The driver for poaching is the lucrative profits that can be made in trafficking ivory, which is driven by the demand for ivory products. We need to raise awareness with ivory consumers of the devastating impact that they are having on elephant populations, and ultimately change behaviour. That is why the UK has supported work in Asia to increase awareness of the brutal impacts of poaching and reduce demand for ivory. We are providing practical support on the ground with financial help, and the British military train anti-poaching rangers on the frontline in Gabon, home of Africa’s largest population of forest elephants. That will be extended to other crucial countries such as Malawi. Last year, I visited South Africa, where I saw some of the work that we were doing on other animal populations at risk.
We are supporting projects in communities that share a landscape with elephants. Many hon. Members dwelt on the role of the Foreign Office and, in particular, DFID. We recognise that the money to be made from poaching can be a huge temptation to get involved, so we must continue working closely with DFID and the Foreign Office to create viable alternative livelihoods, but hon. Members will be aware that there are tight controls on official development assistance classification.

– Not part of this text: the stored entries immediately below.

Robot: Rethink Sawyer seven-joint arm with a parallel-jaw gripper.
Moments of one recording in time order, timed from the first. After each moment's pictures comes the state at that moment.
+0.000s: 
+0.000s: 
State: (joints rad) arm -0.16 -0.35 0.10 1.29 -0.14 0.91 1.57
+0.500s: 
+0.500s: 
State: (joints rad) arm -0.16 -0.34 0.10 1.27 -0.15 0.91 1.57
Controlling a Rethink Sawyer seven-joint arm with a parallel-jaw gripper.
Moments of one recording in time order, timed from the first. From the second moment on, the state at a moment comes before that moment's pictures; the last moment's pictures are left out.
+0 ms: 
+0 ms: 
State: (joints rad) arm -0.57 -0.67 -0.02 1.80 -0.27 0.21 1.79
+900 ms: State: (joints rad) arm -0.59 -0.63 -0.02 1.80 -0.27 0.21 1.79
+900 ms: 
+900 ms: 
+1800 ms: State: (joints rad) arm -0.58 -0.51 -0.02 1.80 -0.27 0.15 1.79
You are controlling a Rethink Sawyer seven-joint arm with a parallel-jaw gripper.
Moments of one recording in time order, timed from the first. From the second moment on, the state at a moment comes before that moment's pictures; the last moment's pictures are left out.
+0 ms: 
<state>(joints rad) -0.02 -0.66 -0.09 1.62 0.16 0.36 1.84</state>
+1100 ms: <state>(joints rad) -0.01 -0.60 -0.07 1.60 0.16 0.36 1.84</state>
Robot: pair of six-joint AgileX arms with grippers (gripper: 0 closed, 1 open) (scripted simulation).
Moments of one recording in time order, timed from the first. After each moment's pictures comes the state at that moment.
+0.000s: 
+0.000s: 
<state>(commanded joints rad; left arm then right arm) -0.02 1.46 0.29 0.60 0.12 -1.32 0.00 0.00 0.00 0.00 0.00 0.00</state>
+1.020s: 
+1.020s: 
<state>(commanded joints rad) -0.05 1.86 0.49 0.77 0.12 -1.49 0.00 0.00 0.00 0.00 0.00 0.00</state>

I reiterate our shared goal of ending poaching and saving elephants. That means taking not just symbolic action on domestic ivory, but action that works. The Government are committed to introducing the most effective ban possible on ivory. That means that we must ensure that our rules are robust and proportionate and will achieve the aim of ending the poaching of elephants. We need to foster truly international action to tackle the demand that drives poaching, enforce rules more effectively and strengthen criminal justice, as well as supporting communities affected by poaching. The UK continues to be a world leader in the fight to protect wildlife, but we know that there is more to be done. Our consultation on plans for even stronger action will soon be launching. That will enable us to ensure even better protection of our majestic wildlife for generations to come.
I have listened carefully to today’s debate and, in particular, the discussion on antiques and verification; there was talk of certification and radiocarbon dating. I encourage hon. Members to contribute to the consultation and call for evidence, so that we can make progress on this matter.
Thank you for chairing the debate, Mrs Main. I will keep these remarks extremely brief. The attendance here today reflects the strength of feeling in the House and in the country about this issue. There were many contributions today. I will just thank specifically my hon. Friend the Member for Mid Derbyshire (Pauline Latham), the hon. Member for Bassetlaw (John Mann) and my right hon. Friend the Member for North Shropshire (Mr Paterson) for their passion in this Chamber and their work outside it. I thank the Minister for her update on the Government’s work and her words that the initial proposals will be among the toughest in the world, although I am disappointed that we could not come forward today with a date for the consultation. Most importantly, I thank the 107,000 people who signed the petition to ensure that we were able to hold a second debate on this issue today.
Question put and agreed to.
That this House has considered e-petition 165905 relating to the domestic ivory market in the UK.